Vision model loading
Why this matters
Vision-capable LLaMA models (like LLaVA) let you build multimodal applications that understand images and text together: critical for document analysis, visual Q&A, and accessibility features in production systems.
Explanation
What it is: Vision-enabled LLaMA models (typically LLaVA variants built on LLaMA backbone) combine a vision encoder with a language model to process both images and text in a single forward pass. How it works mechanically: When you load a vision model via transformers, the framework automatically detects that the model has an image processor component. You pass both pixel tensors (from `image_processor`) and token IDs (from `tokenizer`) to the model's `generate()` method. The vision encoder extracts image features, projects them into token space, and the LLaMA decoder attends to both image tokens and text tokens. When to use it: Use this when you need to analyze specific image content (charts, photos, screenshots) and ask questions about them in natural language. Ollama simplifies this for edge deployment; transformers gives you fine-grained control over processing.
Analogy
Think of vision loading like adding a second input stream to a telephone call: the language model was built to handle voice (tokens), but now you're also sending video (images). The model needs to decode video into something the language center understands before generating a response.
Code
import torch
from transformers import AutoProcessor, AutoModelForCausalLM
from PIL import Image
import requests
device = 'cuda' if torch.cuda.is_available() else 'cpu'
model_id = 'llava-hf/llava-1.5-7b-hf'
processor = AutoProcessor.from_pretrained(model_id)

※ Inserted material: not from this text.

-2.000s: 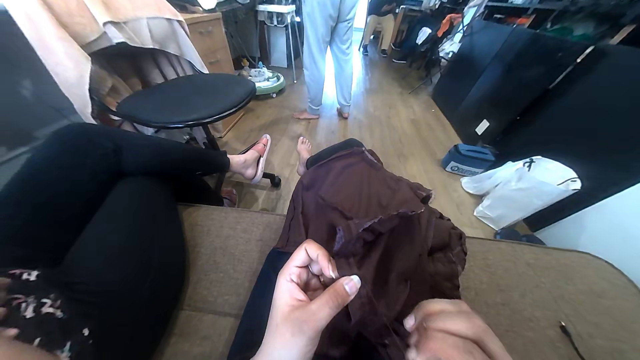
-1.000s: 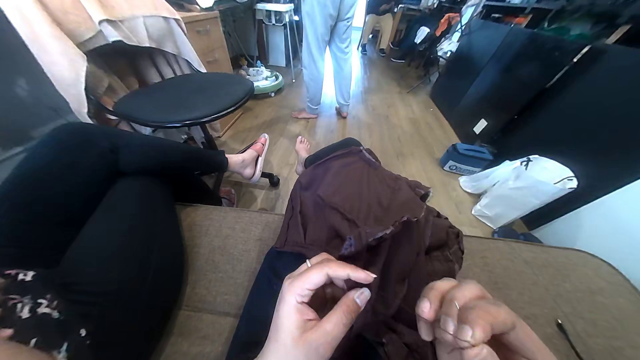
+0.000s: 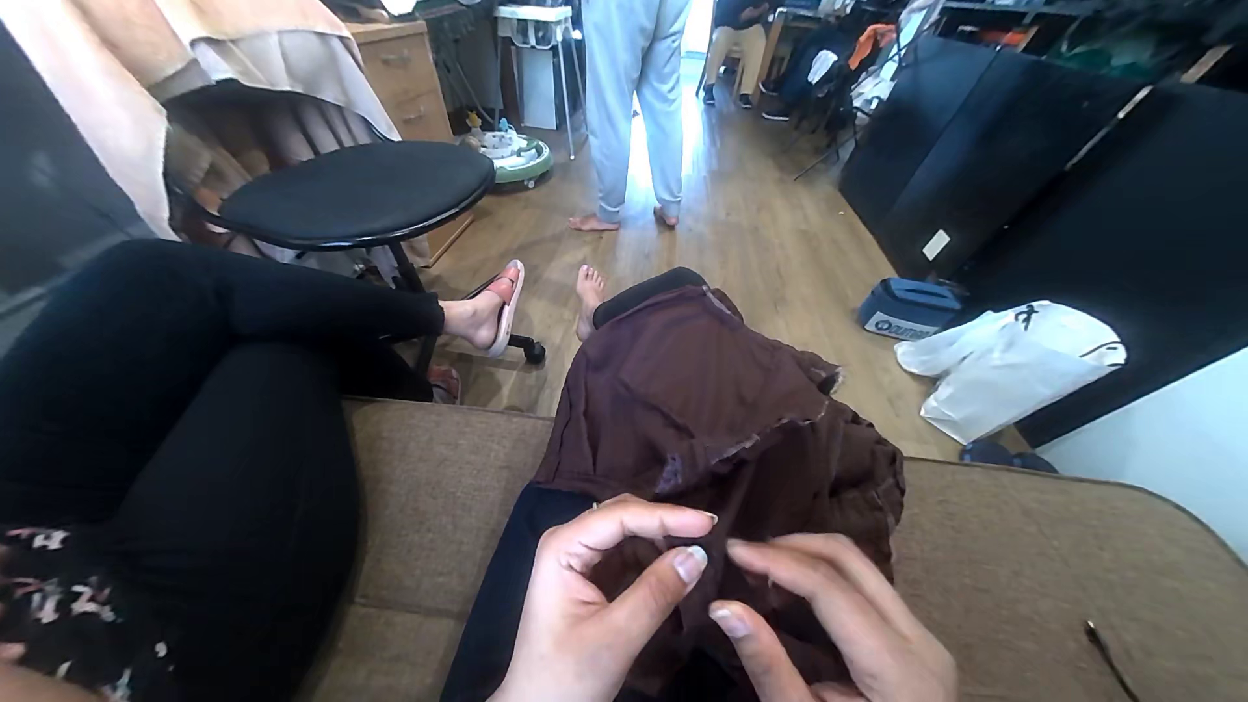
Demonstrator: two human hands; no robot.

model = AutoModelForCausalLM.from_pretrained(
model_id,
torch_dtype=torch.float16 if device == 'cuda' else torch.float32,
device_map='auto' if device == 'cuda' else None
)
if device == 'cpu':
model = model.to(device)
url = 'https://www.ilankelman.org/stopsigns/australia.jpg'
image = Image.open(requests.get(url, stream=True).raw).convert('RGB')

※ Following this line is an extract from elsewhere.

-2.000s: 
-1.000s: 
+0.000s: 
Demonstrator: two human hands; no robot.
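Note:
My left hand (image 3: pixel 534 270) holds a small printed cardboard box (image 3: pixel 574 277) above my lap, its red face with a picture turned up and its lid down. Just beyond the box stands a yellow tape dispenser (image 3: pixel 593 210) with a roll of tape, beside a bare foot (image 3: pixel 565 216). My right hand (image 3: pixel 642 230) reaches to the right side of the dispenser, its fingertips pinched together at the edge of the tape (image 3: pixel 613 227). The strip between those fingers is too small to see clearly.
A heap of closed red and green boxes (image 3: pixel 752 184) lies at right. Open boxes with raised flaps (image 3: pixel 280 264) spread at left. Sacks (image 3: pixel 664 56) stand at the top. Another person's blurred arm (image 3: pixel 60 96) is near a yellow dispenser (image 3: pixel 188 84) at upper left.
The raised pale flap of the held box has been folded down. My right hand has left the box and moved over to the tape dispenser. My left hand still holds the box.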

prompt = "What is in this image? Describe it briefly."
inputs = processor(
text=prompt,
images=image,
return_tensors='pt'
)
inputs = {k: v.to(device) if isinstance(v, torch.Tensor) else v for k, v in inputs.items()}
with torch.inference_mode():
output_ids = model.generate(
**inputs,
max_new_tokens=200,
do_sample=False
)
output_text = processor.decode(output_ids[0], skip_special_tokens=True)

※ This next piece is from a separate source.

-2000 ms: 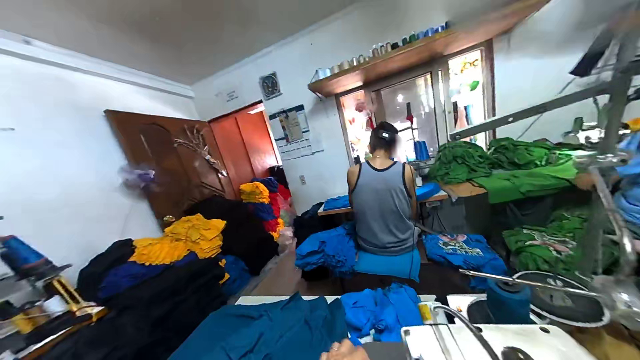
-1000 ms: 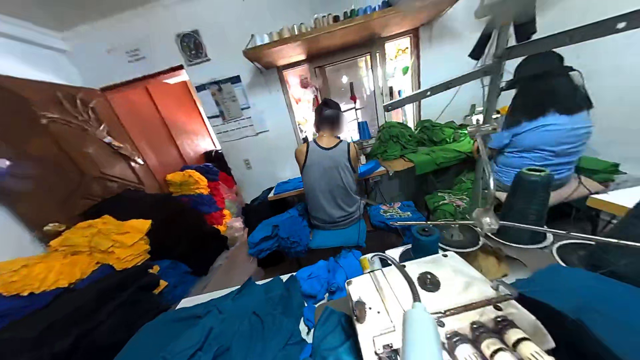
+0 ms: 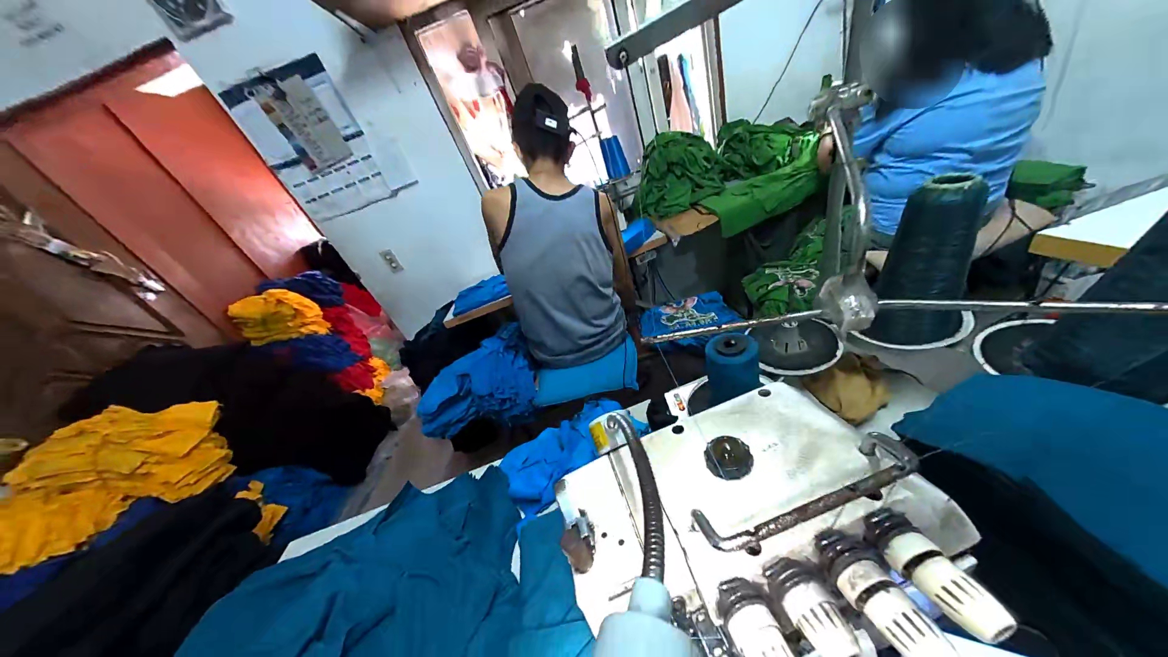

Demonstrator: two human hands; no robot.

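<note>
Neither of my hands shows in the head view now. An overlock sewing machine with white tension knobs fills the lower middle. In front of it rises a gooseneck lamp. Teal fabric lies spread on the table left of the machine, and more teal fabric lies at the right. Bright blue fabric is bunched behind the machine's left corner. Beyond the machine stands a teal thread cone, with a larger dark cone farther right.
A seated person in a grey tank top works ahead; another person in a blue shirt sits at the right. Green fabric covers a table. Yellow fabric and dark piles lie left. A metal thread-stand bar crosses at the right.
The view has swung right and closer to the machine. The hand at the lower edge two seconds ago is out of frame now. The person in the blue shirt has come into view.
</note>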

print(output_text) A stop sign is shown in the image. The sign is red with white lettering that reads 'STOP'. It appears to be positioned on a road or street, typical of how stop signs are used to regulate traffic at intersections.
What just happened?
The code loaded a pretrained vision-language model (LLaVA 1.5 7B) with its corresponding processor. It fetched a test image (Australian stop sign) from a URL, encoded it along with a text prompt using the processor (which internally calls the image processor and tokenizer), moved tensors to GPU if available, ran inference with `generate()` to produce output tokens, and decoded them back to readable text. The model fused image and text representations internally during generation.
Common gotcha
The most common mistake: not calling the same processor object for both encoding and decoding. If you use different tokenizer/image_processor instances, the token indices won't align. Also, forgetting to move input tensors to the same device as the model causes 'expected device cuda:0 but got cpu' errors: always map inputs with `.to(device)` after processing.
Error recovery
RuntimeError: expected ... but got cpuOutOfMemoryError: CUDA out of memoryAttributeError: 'NoneType' object has no attribute 'to'Image.open() throws errorExperienced dev note
Vision models are significantly heavier than text-only models: LLaVA 7B in float16 uses ~15GB VRAM, while base LLaMA 7B uses ~5GB. In production, batch process images asynchronously and cache the vision encoder output if you're asking multiple questions about the same image. Also: processor.image_processor.size tells you the expected image resolution: if your images are tiny or massive, preprocessing matters for quality. Finally, LLaVA variants are trained on specific instruction templates; deviating from 'What is in this image?' sometimes reduces coherence.
Check your understanding
If you wanted to process the same image with 5 different questions, why would re-encoding the image 5 times be wasteful, and how would you fix it using the model's architecture?
Show answer hint
A correct answer recognizes that the image encoder (vision_encoder) output is the bottleneck, not the language decoder. The fix involves running the image through the processor once, extracting the image features tensor, and reusing it across multiple text-only forward passes with just new text prompts.